Oatmeal Raisin Energy Bites (No Bake)

These oatmeal raisin energy bites were originally published in January 2013. The post has been updated as of May 30, 2018 with new photos, text and improved recipe instructions!

It’s snack attack time! Because we need to be prepared when the “I’m about to cook dinner but I’m so hungry right now” munchies hit.

Chewy, wholesome and simple oatmeal raisin energy bites! This no bake snack is packed with healthier ingredients and tastes like an oatmeal raisin cookie! Gluten free and easy to make!

Yes, you know exactly what I mean. Because I’m pretty sure that we all have most certainly been there.

And we need to have healthier options on hand so that we don’t stuff a cookie into our face and call it a day. <— Truth.

SO! I bring you something that tastes like a cookie but is definitely a bit more wholesome. Made with just a few simple ingredients like almond butter, walnuts, oats and flaxseed, these delightful little bites will satisfy those cravings and hold you over until dinner is actually on the table.

And don’t you worry. They also have raisins, cinnamon and vanilla to make them taste like the oatmeal raisin cookies we all know and love.

Now. Do you have to eat these as a snack before dinner? Of course not! We also love them as a quick little boost before or after a workout, as a nighttime sweet treat or as a grab and go snack while running a bazillion errands around town. They work on all fronts.

And with just about 20 minutes of hands on time to make, there’s no reason not to run into the kitchen and whip up a batch of these pop-able bites asap!

No bake oatmeal raisin energy bites! This healthy snack is made with almond butter, oats, walnuts and flaxseed. Simple to make and tastes like an oatmeal raisin cookie!

So, let’s move on to a few tips & tricks for these oatmeal raisin energy bites:

  1. First things first. The prep time listed down below does not include time for the mixture to chill in the fridge before rolling into balls. It only includes the hands on / active time for the recipe.
  2. A cookie scoop will be your best friend for these bites. It makes the process of forming the mixture into balls much quicker and you’ll wind up with bites that are all about the same size.
  3. If you find that the “dough” is really sticking to your hands when forming into balls, give them a quick rinse under cold water and then shake dry.

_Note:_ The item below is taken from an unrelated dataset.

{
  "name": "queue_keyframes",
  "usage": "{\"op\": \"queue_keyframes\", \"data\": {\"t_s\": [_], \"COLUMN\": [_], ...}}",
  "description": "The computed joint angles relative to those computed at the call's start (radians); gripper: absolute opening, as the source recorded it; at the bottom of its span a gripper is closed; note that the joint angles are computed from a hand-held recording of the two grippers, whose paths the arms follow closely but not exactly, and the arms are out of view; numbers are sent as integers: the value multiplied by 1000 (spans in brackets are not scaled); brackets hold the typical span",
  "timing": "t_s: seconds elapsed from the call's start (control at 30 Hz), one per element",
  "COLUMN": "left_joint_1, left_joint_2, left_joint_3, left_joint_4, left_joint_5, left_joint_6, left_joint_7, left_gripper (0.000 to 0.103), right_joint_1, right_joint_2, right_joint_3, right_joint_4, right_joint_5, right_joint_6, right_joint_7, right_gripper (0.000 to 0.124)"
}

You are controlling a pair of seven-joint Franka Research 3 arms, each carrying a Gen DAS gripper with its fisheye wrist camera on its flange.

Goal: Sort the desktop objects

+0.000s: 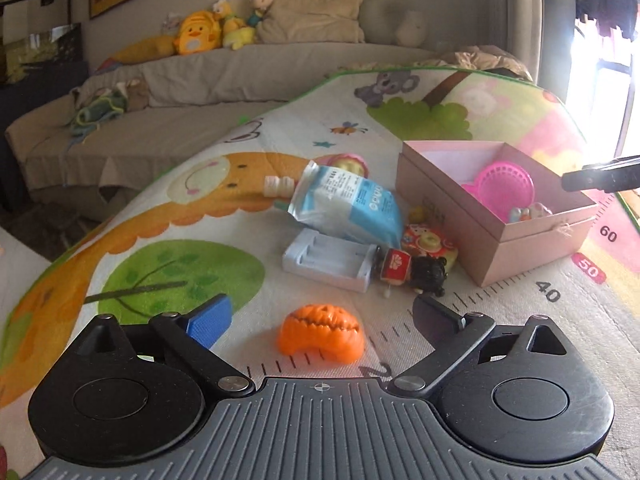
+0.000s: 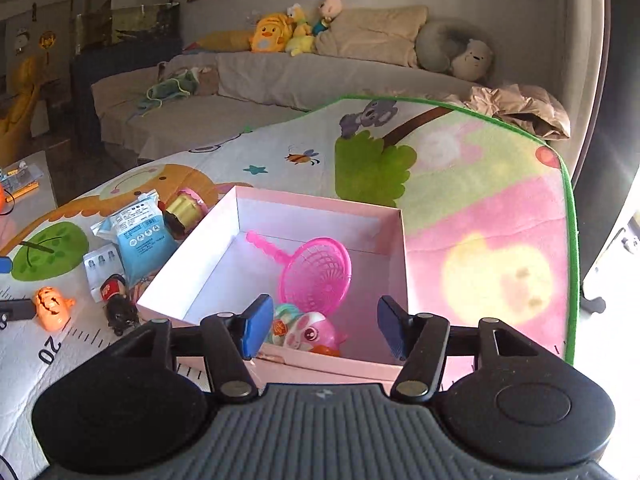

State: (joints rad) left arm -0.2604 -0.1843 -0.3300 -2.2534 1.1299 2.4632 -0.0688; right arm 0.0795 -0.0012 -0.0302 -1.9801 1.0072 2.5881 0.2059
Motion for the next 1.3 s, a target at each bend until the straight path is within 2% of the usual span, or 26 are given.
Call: {"op": "queue_keyframes", "data": {"t_s": [0.1, 0.2, 0.23, 0.27, 0.33, 0.4, 0.47, 0.53, 0.57, 0.63, 0.73, 0.83, 0.93, 0.97, 1.0, 1.03, 1.07, 1.13, 1.2, 1.23, 1.3], "left_joint_1": [-5, -14, -16, -15, -12, -6, -2, 3, 6, 11, 19, 28, 25, 23, 21, 18, 14, 5, -4, -8, -14], "left_joint_2": [5, -6, -14, -24, -44, -66, -88, -105, -112, -119, -113, -67, -10, 3, 13, 20, 26, 37, 43, 46, 48], "left_joint_3": [-9, -17, -15, -12, -11, -11, -10, -11, -14, -18, -6, -2, -1, 0, 0, 1, 2, 3, 5, 6, 8], "left_joint_4": [5, -4, -11, -21, -40, -59, -78, -92, -98, -104, -111, -89, -48, -39, -31, -25, -18, -7, 2, 5, 11], "left_joint_5": [15, 22, 17, 11, -1, -14, -34, -48, -50, -46, -37, -36, -57, -54, -51, -47, -44, -43, -48, -50, -57], "left_joint_6": [-36, -92, -99, -101, -112, -120, -122, -119, -119, -108, -28, 32, 45, 48, 52, 56, 59, 54, 50, 47, 37], "left_joint_7": [22, 32, 28, 19, -9, -39, -58, -61, -61, -59, -34, 9, 43, 41, 37, 34, 33, 42, 59, 65, 75], "left_gripper": [100, 100, 100, 100, 100, 100, 101, 101, 101, 101, 102, 102, 102, 102, 102, 102, 102, 102, 102, 102, 102], "right_joint_1": [20, 78, 101, 120, 153, 198, 247, 258, 253, 242, 207, 169, 128, 116, 104, 96, 91, 90, 94, 84, 52], "right_joint_2": [-27, -86, -99, -103, -96, -81, -44, -2, 11, -7, -93, -170, -200, -199, -198, -196, -189, -154, -88, -50, 24], "right_joint_3": [15, 44, 51, 56, 72, 89, 111, 122, 119, 116, 75, 29, -22, -41, -56, -61, -65, -62, -55, -49, -36], "right_joint_4": [-21, -105, -129, -145, -161, -185, -190, -171, -163, -180, -225, -263, -248, -233, -224, -222, -217, -193, -135, -98, -33], "right_joint_5": [1, 31, 45, 41, -24, 24, 135, 54, -18, -49, -113, -201, -232, -197, -141, -75, -4, 148, 366, 401, 290], "right_joint_6": [-41, 6, 25, 34, 33, 115, 248, 278, 256, 219, 20, -138, -262, -284, -263, -205, -135, 25, 192, 223, 222], "right_joint_7": [0, -135, -185, -201, -170, -261, -411, -331, -253, -231, -208, -170, -136, -138, -143, -150, -159, -197, -286, -266, -69], "right_gripper": [58, 54, 49, 43, 41, 41, 41, 41, 35, 29, 27, 27, 28, 38, 46, 65, 73, 73, 78, 84, 85]}}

It won’t stick as much if your hands are clean and slightly wet!
  4. If needed for your diet, be sure to use certified gluten free oats.
  5. And finally, let’s talk about the almond butter. I’d encourage you to use a no-stir almond butter (or be absolutely sure to stir yours together really really well before using – you don’t want it to be super drippy for this recipe!). This will ensure that the consistency of the “dough” is just right.

So. Need more ideas for those pesky before dinner munchies? These banana bread breakfast cookies and these chocolate peanut butter energy bites are reader favorites!

These oatmeal raisin energy bites are perfect for snacking! Made with almond butter, oats and walnuts, they are a healthier treat that tastes like an oatmeal raisin cookie! Gluten free and no bake!

Yield: about 30 bites

Oatmeal Raisin Energy Bites (No Bake)

Prep Time: 20 minutes

Cook Time: 0 minutes

Total Time: 20 minutes

Chewy, wholesome and simple oatmeal raisin energy bites! This no bake snack is packed with healthier ingredients and tastes like an oatmeal raisin cookie! Gluten free and easy to make!

Did you make this recipe?

Ingredients:

  • 1 cup old-fashioned rolled oats
  • ¾ cup ground raw walnuts (or very finely chopped)*
  • ½ cup ground flaxseed
  • ½ cup raisins, roughly chopped
  • ½ teaspoon ground cinnamon
  • ½ cup creamy almond butter
  • ⅓ cup honey
  • 1 teaspoon vanilla extract

Directions:

  1. In a large bowl, stir together the oats, walnuts, flaxseed, raisins and cinnamon. Add in the almond butter, honey and vanilla and mix until well combined (it will take a bit of arm power!). Transfer the bowl to the refrigerator and let chill for 35 to 45 minutes.
  2. Roll the chilled dough into balls about 1-inch in size (a small cookie scoop works great here!). Store the balls in an airtight container in the refrigerator for up to 1 to 2 weeks.

*Place raw walnuts (about a scant 1 cup) in the bowl of a small food processor and process until very finely chopped / ground – be careful not to go so far that it starts to turn into a paste!! Alternatively – if you are planning to chop your walnuts by hand, make sure you chop them very fine. You’ll likely have trouble forming the mixture into balls if the pieces are too large!